Человек лежал на газоне, раскинув крестом руки. Штанины закатаны до колен, гавайка надорвана на груди. Часы "Ракета" со специальными звукопроводящими ремешками обтягивали его щиколотки и запястья, а пятый экземпляр часов был прилеплен с помощью биопластыря к солнечному сплетению. Половину лица закрывало длинное мотоциклетное зеркало увеличенного обзора.
- Что видно на горизонте? - громко позвал я.
Жмурик был за горизонтом. Тогда я гадливо наступил на его часы - на те, что были на руках, одновременно на оба. Хотелось на солнечное сплетение, но я сдержал себя. Под ногами хрустнуло. То ли пластик, то ли кость. Человек вскочил, - зеркало улетело в траву, - и сказал, баюкая пострадавшие конечности:
- Ну и глупо! Все равно не берет... не берет, мара поганая. Я-то думал, глушилку наконец раздолбали...

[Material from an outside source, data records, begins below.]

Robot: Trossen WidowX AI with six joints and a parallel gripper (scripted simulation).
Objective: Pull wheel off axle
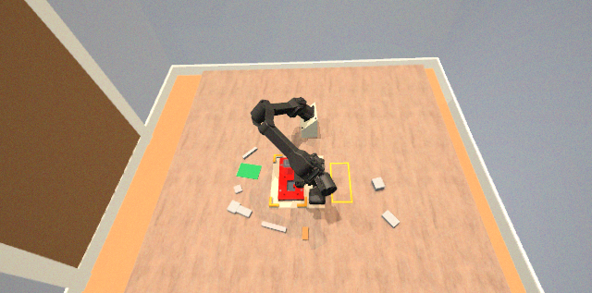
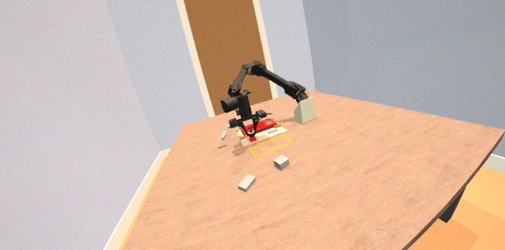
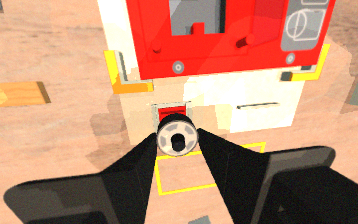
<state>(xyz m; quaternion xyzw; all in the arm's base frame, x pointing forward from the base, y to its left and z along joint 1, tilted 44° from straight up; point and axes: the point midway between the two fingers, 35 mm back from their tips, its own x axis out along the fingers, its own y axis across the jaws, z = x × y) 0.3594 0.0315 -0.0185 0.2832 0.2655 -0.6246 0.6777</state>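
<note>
My gripper tip is right at the wheel. Round my gripper tip: green patch (11 cm behind, 31 cm to the right, 4 cm below).
</note>
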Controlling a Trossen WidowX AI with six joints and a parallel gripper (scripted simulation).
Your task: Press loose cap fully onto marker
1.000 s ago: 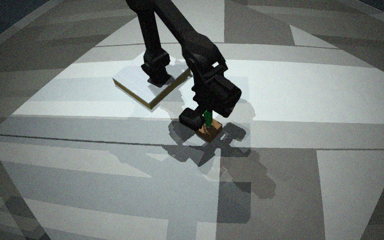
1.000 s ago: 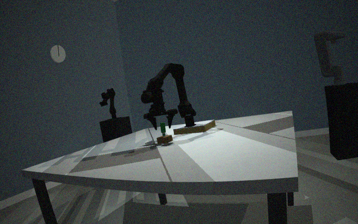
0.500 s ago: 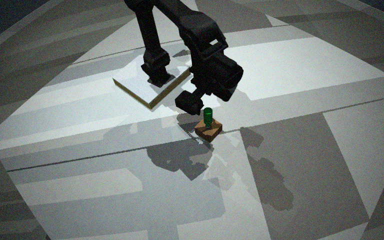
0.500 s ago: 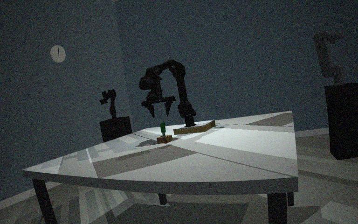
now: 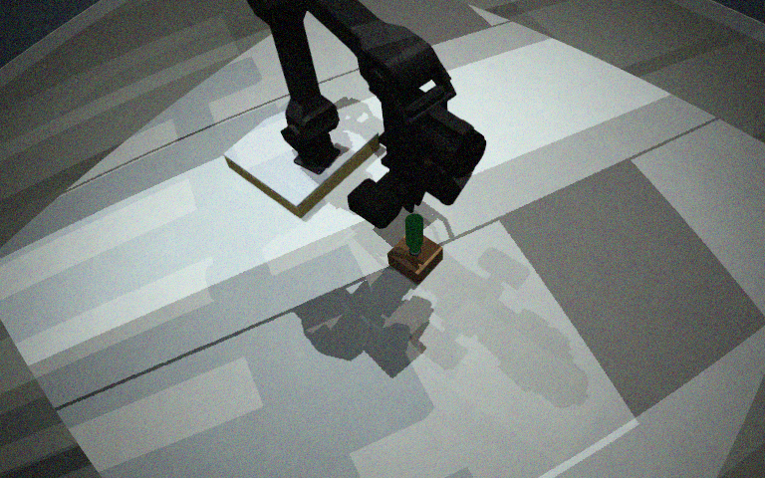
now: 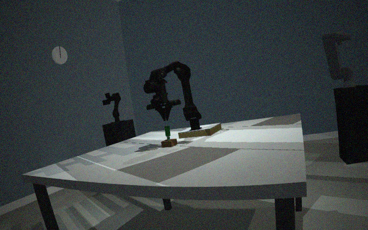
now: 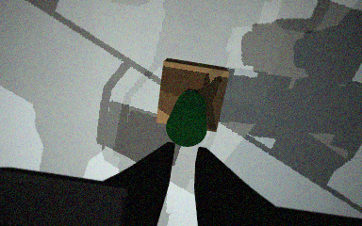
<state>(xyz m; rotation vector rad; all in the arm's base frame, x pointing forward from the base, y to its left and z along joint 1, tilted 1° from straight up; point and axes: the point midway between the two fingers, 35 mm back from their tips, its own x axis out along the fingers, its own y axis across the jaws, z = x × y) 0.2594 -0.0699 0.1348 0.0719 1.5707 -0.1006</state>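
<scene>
Now: the green cap 6 cm below my gripper tip. Also, from my gripper tip: holder block (12 cm below).
</scene>
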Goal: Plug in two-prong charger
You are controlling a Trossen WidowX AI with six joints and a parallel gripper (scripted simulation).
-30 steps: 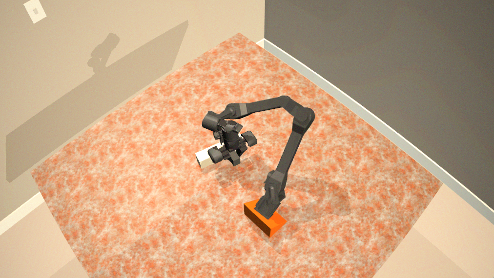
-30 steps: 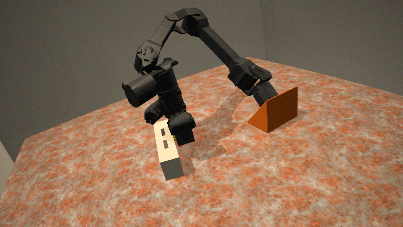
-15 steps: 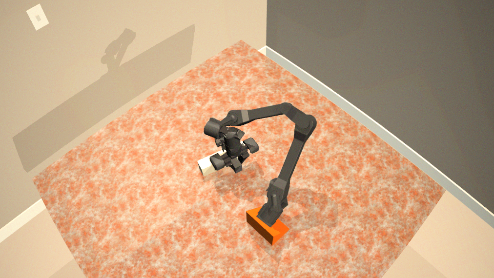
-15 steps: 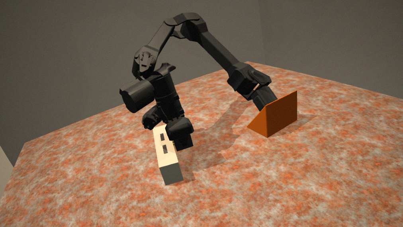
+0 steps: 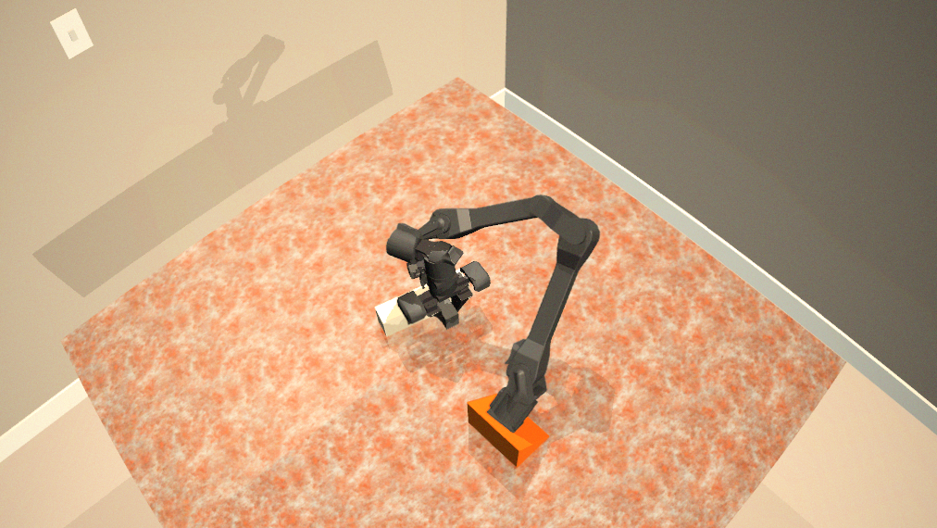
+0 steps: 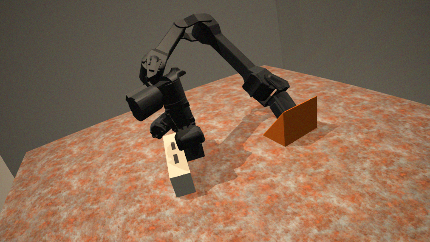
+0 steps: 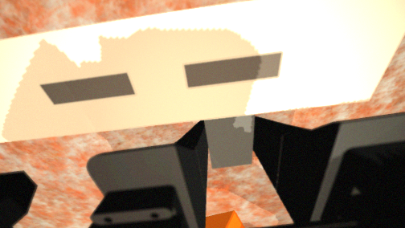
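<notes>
Now: gripper tip 20 mm short of the two-prong charger, 10 mm to the left of it and 10 mm below it.
</notes>
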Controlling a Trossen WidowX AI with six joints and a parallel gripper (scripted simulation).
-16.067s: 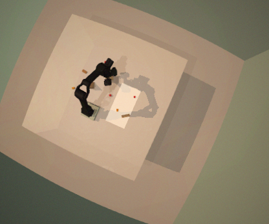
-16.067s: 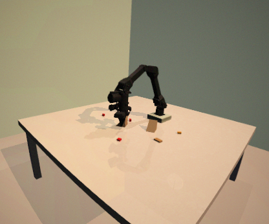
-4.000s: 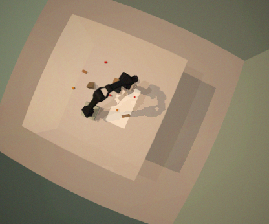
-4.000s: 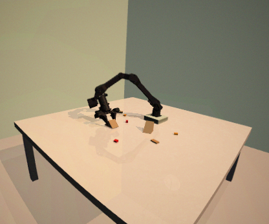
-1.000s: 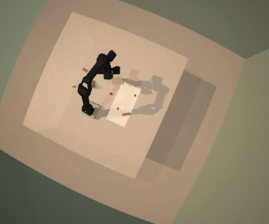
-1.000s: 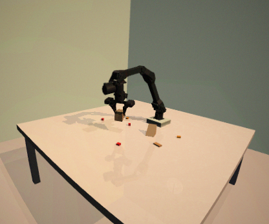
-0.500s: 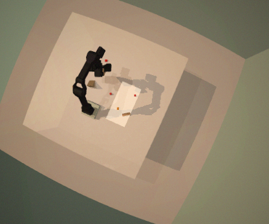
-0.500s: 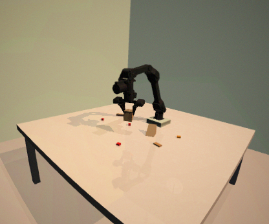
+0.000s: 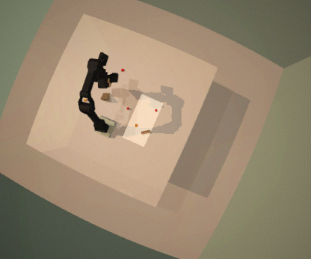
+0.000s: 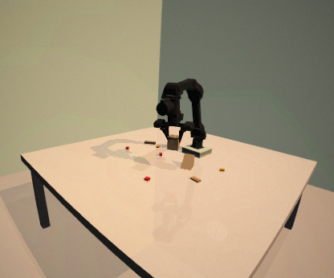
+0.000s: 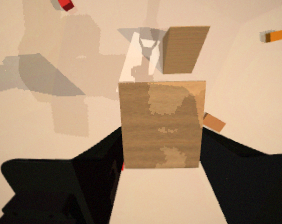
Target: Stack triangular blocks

- Желаю вам здоровья, - сказал я раздавленному горем жмурику и пошел, пошел, пошел отсюда...
Мне-то почему плохо? У меня что, тоже абстиненция? То острейшее чувство вины, которое лишает меня воли к жизни... Кони Вардас, Стас, Анджей, юный пограничник. Теперь - индеец Киух. Феликс Паниагуа был сведен с ума при помощи лучевого психодислептика, а я допрашивал его с помощью "отвертки". Применять недопустимо, обронил всезнающий доктор Гончар, а я применил... "Mea culpa"28, - готово было сорваться с моих уст, хоть и не был я католиком, ни даже христианином.